BILL GATES: Well, there are areas where the progress, you know, take programming, is programming today much different than, you know, 10 years ago or 20 years ago? Not really. The level that we express things at, the ability to take domain knowledge and encode that in a way that’s kind of transparent, understandable, easy to update. You know, I know there’s work along those lines but you could have said that 20 years ago, 10 years ago and, you know, just take entry-level programming, is it, you know, dramatically better now than it was back then?

So, I think we still have a lot to do on knowledge representation, logic representation, despite that the difficulty of doing things like a medical record system is surprising, you know, that, you know, you’d think just — they — the data representations we have are pretty good at doing those things and yet doing them at scale, testing them, the fragility, people have had still a very tough time with those.

And I do think the move to the cloud where you can share more patterns and that the richness of the primitives particularly for storage would be a lot better. I do think that provides some promise.

Some of the things you mentioned like the grid, that’s more of a physical, you know, right of way-type problem. I mean we are just — we don’t even have 1 percent of what you would need as a grid if you’re going to move power on a national basis. And so, it’s not — it’s not even in the realm of software at this point but, you know, it is very funny what’s gone really well in writing large complex software systems; which things have not gone that well. And, you know, it’s not like we prove these things correct or we specify them at some very high level. So, I hope, you know, some of you can surprise us with faster events in those areas.

RICK RASHID: Although we have — you know, there has been quite a bit of progress, I mean I can remember when I was first learning here the old saw was you could expect 600 good lines of code from someone in a year. And we get a couple more than that now, so… [laughs]

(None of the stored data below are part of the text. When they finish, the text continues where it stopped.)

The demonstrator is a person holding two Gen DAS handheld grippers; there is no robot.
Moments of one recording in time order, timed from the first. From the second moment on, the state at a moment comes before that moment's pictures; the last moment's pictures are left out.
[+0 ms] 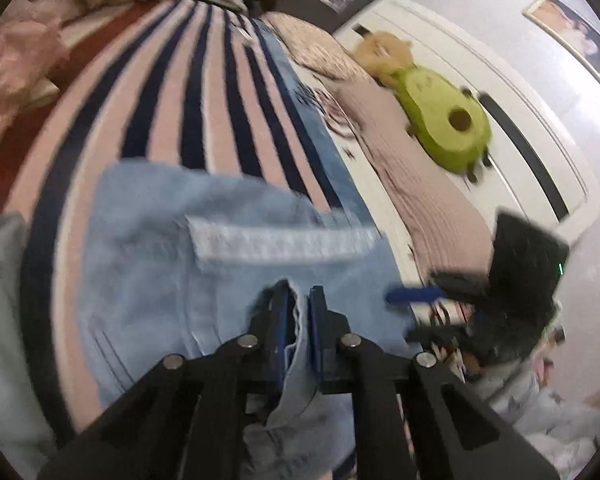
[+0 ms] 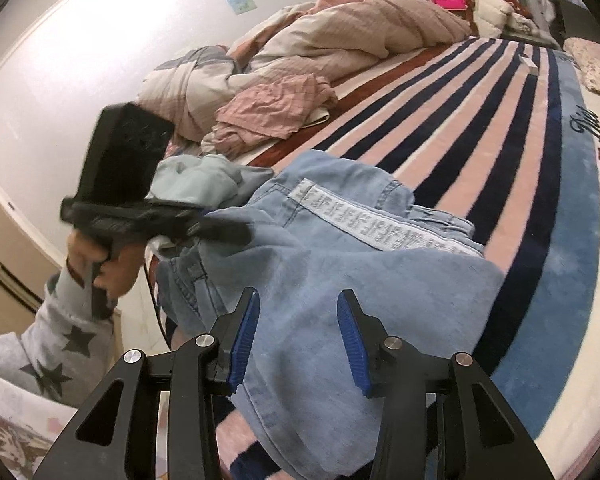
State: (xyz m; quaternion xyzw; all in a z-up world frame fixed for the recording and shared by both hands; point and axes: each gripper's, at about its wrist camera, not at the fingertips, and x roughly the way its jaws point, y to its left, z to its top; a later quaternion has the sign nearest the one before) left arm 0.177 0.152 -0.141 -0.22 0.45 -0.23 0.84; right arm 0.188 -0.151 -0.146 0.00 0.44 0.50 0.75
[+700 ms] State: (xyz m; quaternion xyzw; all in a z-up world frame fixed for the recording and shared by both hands) left arm 0.170 0.190 -0.118 -0.25 0.42 -0.19 0.85; right arm 0.174 -0.169 -0.154 -0.02 0.44 0.49 0.75
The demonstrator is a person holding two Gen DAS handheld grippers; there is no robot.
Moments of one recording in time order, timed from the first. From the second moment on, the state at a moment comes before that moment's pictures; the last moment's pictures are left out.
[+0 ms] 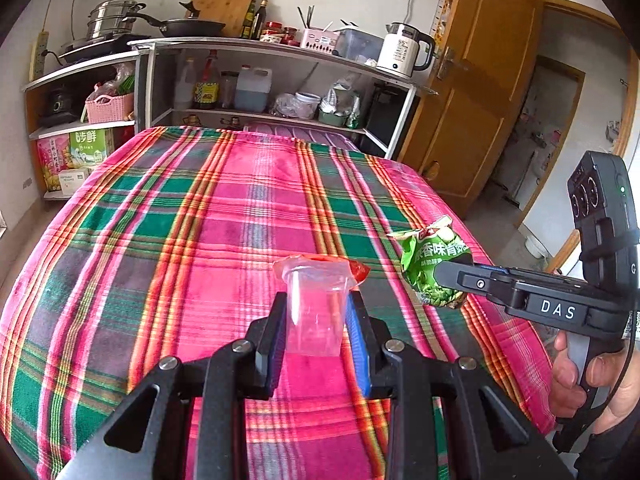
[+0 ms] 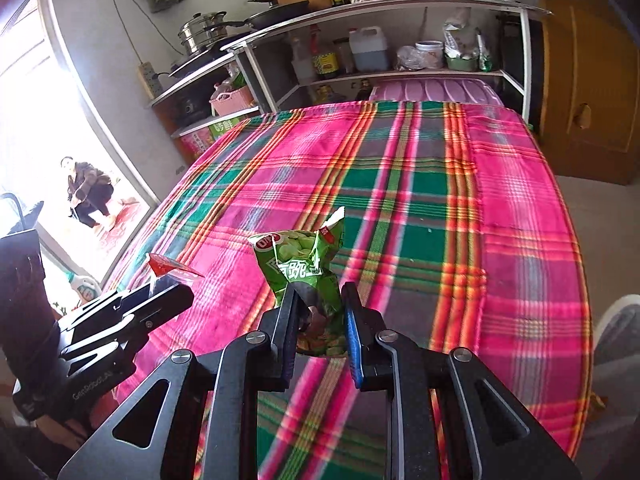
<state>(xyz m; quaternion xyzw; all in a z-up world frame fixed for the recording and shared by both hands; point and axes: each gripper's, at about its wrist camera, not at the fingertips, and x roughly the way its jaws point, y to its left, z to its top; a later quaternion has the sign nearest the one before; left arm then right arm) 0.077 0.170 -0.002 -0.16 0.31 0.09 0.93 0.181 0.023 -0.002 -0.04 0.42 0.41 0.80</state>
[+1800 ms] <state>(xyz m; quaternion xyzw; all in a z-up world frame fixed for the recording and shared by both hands) 0.211 -0.103 -0.005 -0.06 0.37 -0.17 0.91 0.194 -0.299 -0.032 0.12 0.44 0.15 0.88</state>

BILL GATES: Yeah, you really — by what objective measure? I mean I remember when, you know, we first got symbolic debugging or tracing or things like that it was like, wow, now we really know what we’re doing. I don’t know. What objective measure would you use to say that software development is better today than 10 years ago?

RICK RASHID: I think we build much larger, more complex systems than we thought we were capable of doing 30 years ago.

BILL GATES: Well, we write a lot more code.

RICK RASHID: And we get more people working on it. [Laughter].

BILL GATES: That is true.

RICK RASHID: Yeah. All right, well, I want to thank Bill for the — giving us this opportunity to speak to you and answer your questions.